Department of General, Visceral, and Paediatric Surgery, University Medical Centre Göttingen, Robert-Koch-Str. 40, 37075, Göttingen, Germany.
Clinic III for Internal Medicine, Heart Centre of University Hospital of Cologne, Cologne, Germany.
Sci Rep. 2023 Jan 23;13(1):1284. doi: 10.1038/s41598-023-27508-4.
Postoperative arrhythmias (PAs) are common events and have been widely investigated in cardiothoracic surgery. Within visceral surgery, a recent study revealed a significant occurrence of PA in esophageal resections. In contrast, PA in lower gastrointestinal surgery is rarely investigated and has been rudimentary described in the medical literature. The present work is a retrospective cohort study of 1171 patients who underwent surgery of lower gastrointestinal tract between 2012 and 2018. All included patients were treated and monitored in the intensive care unit (ICU) or intermediate care unit (IMC) after surgery. Follow-up, performed between January and May 2021, was obtained for the patients with PA investigating the possible persistence of PA and complications such as permanent arrhythmia or thromboembolic events after discharge. In total, n = 1171 patients (559 female, 612 male) without any history of prior arrhythmia were analyzed. Overall, PA occurred in n = 56 (4.8%) patients after surgery of the lower GI. The highest incidence of PA was seen in patients undergoing bowel surgery after mesenteric ischaemia (26.92%), followed by cytoreductive surgery (CRS) combined with hyperthermic intraperitoneal chemotherapy (HIPEC; 16.67%). PA was significantly associated with higher age (72 years (IQR 63-78 years) vs. 64 years (IQR 55-73.5 years), p < 0.001) and longer length of stay in the ICU (median 15 days (IQR 5-25 days) vs. median 2 days (IQR 1-5 days), p < 0.001). PA was independently associated with organ failure (OR = 4.62, 95% CI 2.11-10.11, p < 0.001) and higher in-house mortality (OR = 3.37, 95% CI 1.23-9.28, p < 0.001). In median, PA occurred 66.5 h after surgery. In follow-up, 31% of all the patients with PA showed development of permanent arrhythmia. The incidence of PA after lower GI surgery is comparatively low. Its occurrence, however, seems to have severe implications since it is significantly associated with higher rates of organ failure and in-house mortality. Also, compared to the general population, the development of permanent arrhythmia is significantly higher in patients who developed new-onset PA.

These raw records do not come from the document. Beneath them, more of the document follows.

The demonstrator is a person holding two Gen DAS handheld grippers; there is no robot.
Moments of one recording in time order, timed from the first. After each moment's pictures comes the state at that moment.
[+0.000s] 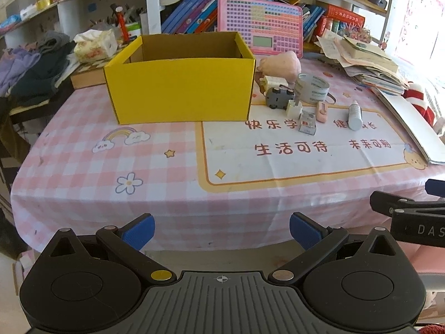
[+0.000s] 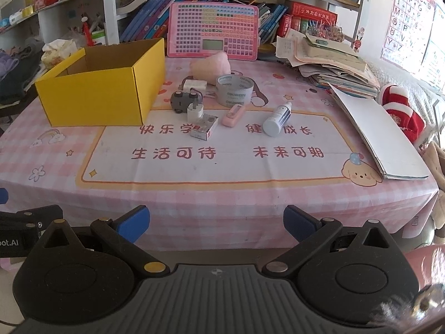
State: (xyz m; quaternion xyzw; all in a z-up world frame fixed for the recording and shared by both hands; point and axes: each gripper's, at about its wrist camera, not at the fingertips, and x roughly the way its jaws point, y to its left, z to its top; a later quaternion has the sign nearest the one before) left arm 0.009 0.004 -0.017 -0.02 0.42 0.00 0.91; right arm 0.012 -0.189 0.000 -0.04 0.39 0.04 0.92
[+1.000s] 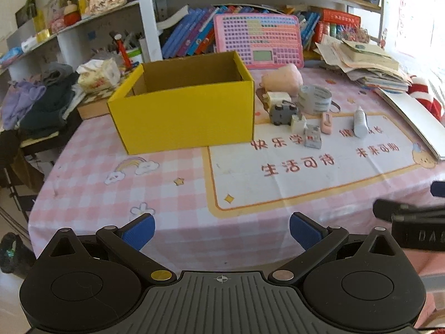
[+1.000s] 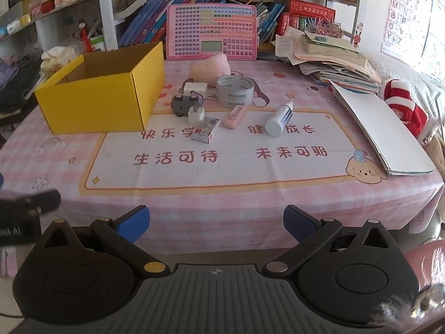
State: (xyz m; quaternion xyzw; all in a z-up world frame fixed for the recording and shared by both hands) left arm 0.013 -0.005 -0.001 0.03 0.39 0.01 0.92; right arm 0.017 -0.193 0.002 -0.02 0.39 0.04 0.92
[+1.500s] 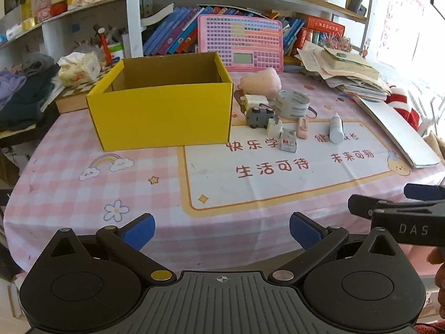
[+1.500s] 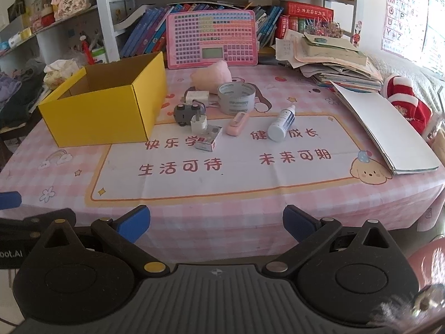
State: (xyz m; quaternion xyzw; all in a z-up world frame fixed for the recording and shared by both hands) left arm 0.013 -0.003 0.000 -0.02 0.38 -0.04 0.92; right arm 0.017 -0.196 0.006 0.00 0.38 0.05 0.92
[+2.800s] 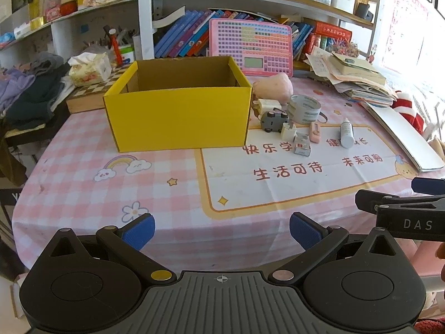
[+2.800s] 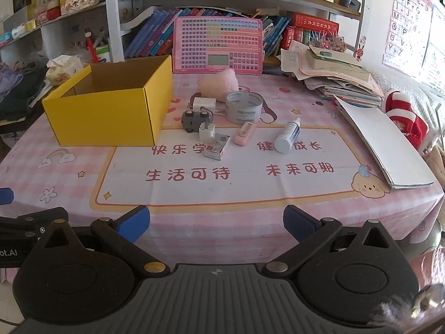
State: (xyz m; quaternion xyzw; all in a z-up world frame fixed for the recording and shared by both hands) left arm 0.009 0.021 0.000 -0.02 0.38 -0.03 0.93; right arm 0.017 -0.170 0.013 -0.03 0.37 0.05 0.93
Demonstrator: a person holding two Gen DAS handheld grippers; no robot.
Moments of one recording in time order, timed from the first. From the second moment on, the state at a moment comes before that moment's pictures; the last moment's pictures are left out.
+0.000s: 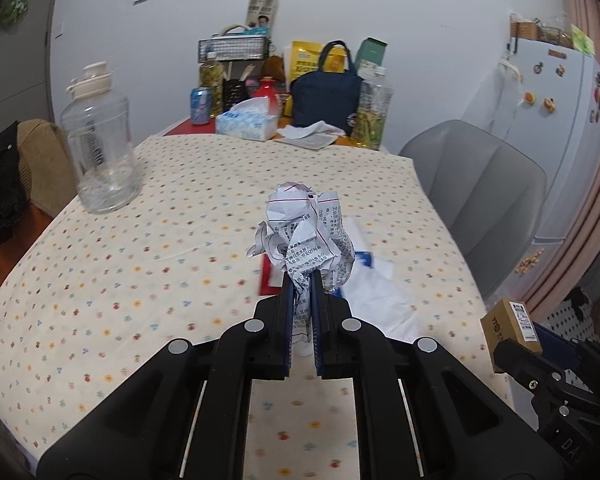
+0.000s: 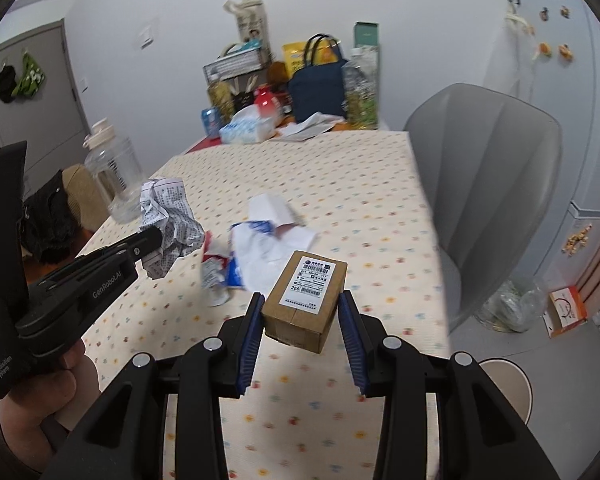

术后心律失常(PA)是常见事件,已在心胸外科广泛研究。在内脏手术中,最近的一项研究表明食管切除术后 PA 发生率显著。相比之下,下消化道手术中的 PA 很少被研究,并且在医学文献中也只是简要描述。本研究是对 2012 年至 2018 年间接受下消化道手术的 1171 例患者进行的回顾性队列研究。所有纳入的患者在手术后均在重症监护病房(ICU)或中间护理病房(IMC)进行治疗和监测。2021 年 1 月至 5 月对 PA 患者进行了随访,以调查 PA 是否持续存在以及出院后是否出现永久性心律失常或血栓栓塞等并发症。总共分析了 1171 例(559 例女性,612 例男性)无既往心律失常史的患者。总体而言,56 例(4.8%)下胃肠道手术后患者发生了 PA。PA 发生率最高的是肠系膜缺血后行肠切除术的患者(26.92%),其次是细胞减灭术(CRS)联合腹腔热灌注化疗(HIPEC;16.67%)。PA 与较高的年龄(72 岁(IQR 63-78 岁)比 64 岁(IQR 55-73.5 岁),p<0.001)和 ICU 住院时间较长(中位数 15 天(IQR 5-25 天)比中位数 2 天(IQR 1-5 天),p<0.001)显著相关。PA 与器官衰竭独立相关(OR=4.62,95%CI 2.11-10.11,p<0.001)和院内死亡率较高(OR=3.37,95%CI 1.23-9.28,p<0.001)。PA 中位发生在术后 66.5 小时。随访时,所有 PA 患者中有 31%出现永久性心律失常。下消化道手术后 PA 的发生率相对较低。然而,由于其与更高的器官衰竭和院内死亡率显著相关,因此似乎具有严重影响。此外,与一般人群相比,新发 PA 患者发生永久性心律失常的发生率明显更高。